Gerald Litwack PhD, Emeritus Professor and Chair:, in Hormones (Fourth Edition), 2022

I Enteroglucagon and oxyntomodulin

The topics of enteroglucagon and oxyntomodulin are covered in Chapter 6, Pancreatic Hormones: Insulin and Glucagon. The same proglucagon (160 amino acids) in the pancreas secretes the classical 29-amino-acid pancreatic glucagon. However, in the intestine it secretes the 69-amino-acid glicentin that includes the 29-amino-acid sequence of pancreatic glucagon; see Fig. 6.8. Enteroglucagon is biosynthesized in the intestinal mucosal L cells of the ileum and colon. It has been postulated to be a trophic factor for the intestinal mucosa.

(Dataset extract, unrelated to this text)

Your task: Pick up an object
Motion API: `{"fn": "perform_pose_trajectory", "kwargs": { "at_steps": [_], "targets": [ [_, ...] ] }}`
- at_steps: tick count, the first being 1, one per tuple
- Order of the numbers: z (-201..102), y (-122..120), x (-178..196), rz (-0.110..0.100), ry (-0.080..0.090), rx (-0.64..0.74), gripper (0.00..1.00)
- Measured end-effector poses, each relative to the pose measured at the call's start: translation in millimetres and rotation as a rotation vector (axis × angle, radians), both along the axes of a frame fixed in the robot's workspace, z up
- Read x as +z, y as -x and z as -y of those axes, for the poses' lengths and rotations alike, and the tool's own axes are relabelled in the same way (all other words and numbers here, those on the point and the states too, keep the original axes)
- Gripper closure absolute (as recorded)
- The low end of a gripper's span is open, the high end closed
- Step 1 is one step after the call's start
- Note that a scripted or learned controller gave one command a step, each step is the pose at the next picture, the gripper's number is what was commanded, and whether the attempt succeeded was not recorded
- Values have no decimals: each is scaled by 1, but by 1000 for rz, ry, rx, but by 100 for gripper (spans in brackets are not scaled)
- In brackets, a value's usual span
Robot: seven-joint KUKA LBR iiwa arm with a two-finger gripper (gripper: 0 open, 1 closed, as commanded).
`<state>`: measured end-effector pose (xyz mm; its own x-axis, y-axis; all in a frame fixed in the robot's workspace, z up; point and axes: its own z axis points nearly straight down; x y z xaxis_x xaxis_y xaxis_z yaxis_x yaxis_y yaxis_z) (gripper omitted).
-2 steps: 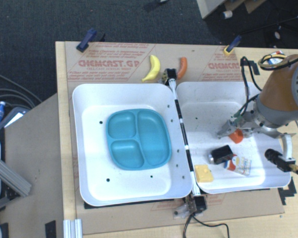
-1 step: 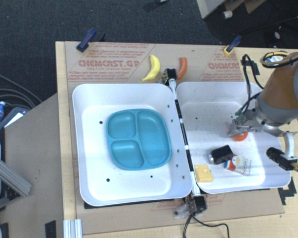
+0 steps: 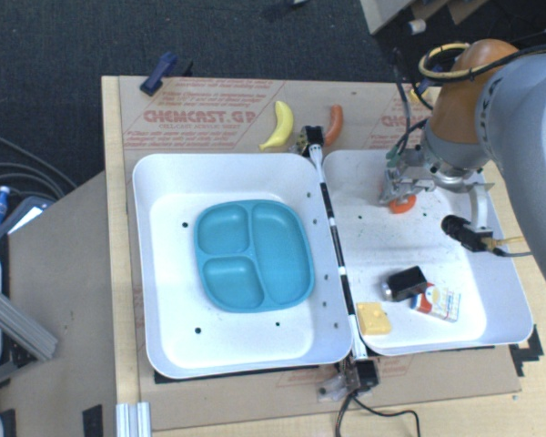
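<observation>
My gripper (image 3: 399,189) reaches down into the back of the right bin (image 3: 491,335), directly over a small orange-red object (image 3: 402,206) on the bin floor. The gripper's tip meets or nearly meets the top of that object, and only the object's lower edge shows beneath it. Further forward in the same bin lie a black block (image 3: 405,282), a yellow cheese-like wedge (image 3: 373,318) and a small red and white packet (image 3: 439,303). The grey arm with its orange band (image 3: 464,89) comes in from the right.
The left bin (image 3: 164,189) holds a blue divided plate (image 3: 253,255). Behind the bins, on the bench, lie a yellow banana (image 3: 278,126) and an orange carrot-like piece (image 3: 333,124). A black clip (image 3: 313,138) sits at the divider's far end. Cables hang near the arm.
</observation>
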<state>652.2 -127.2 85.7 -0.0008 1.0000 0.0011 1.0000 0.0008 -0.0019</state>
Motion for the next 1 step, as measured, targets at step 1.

Oxyntomodulin is a 37-amino-acid peptide that is produced by the stomach’s fundic cells (also known as oxyntic cells) that, like parietal cells, secrete gastric acid. The oxyntomodulin 37-amino-acid peptide includes the exact amino acid sequence of pancreatic glucagon. The oxyntomodulin is also found in intestinal and colon cells. Oxyntomodulin and peptide tyrosine–tyrosine (PYY) are secreted from intestinal enteroendocrine cells in response to a meal. These circulating hormones are considered to be satiety signals, as they have been found to decrease food intake, body weight, and adiposity in rodents. It has been proposed that the effects on energy homeostasis are mediated by the brainstem and hypothalamus.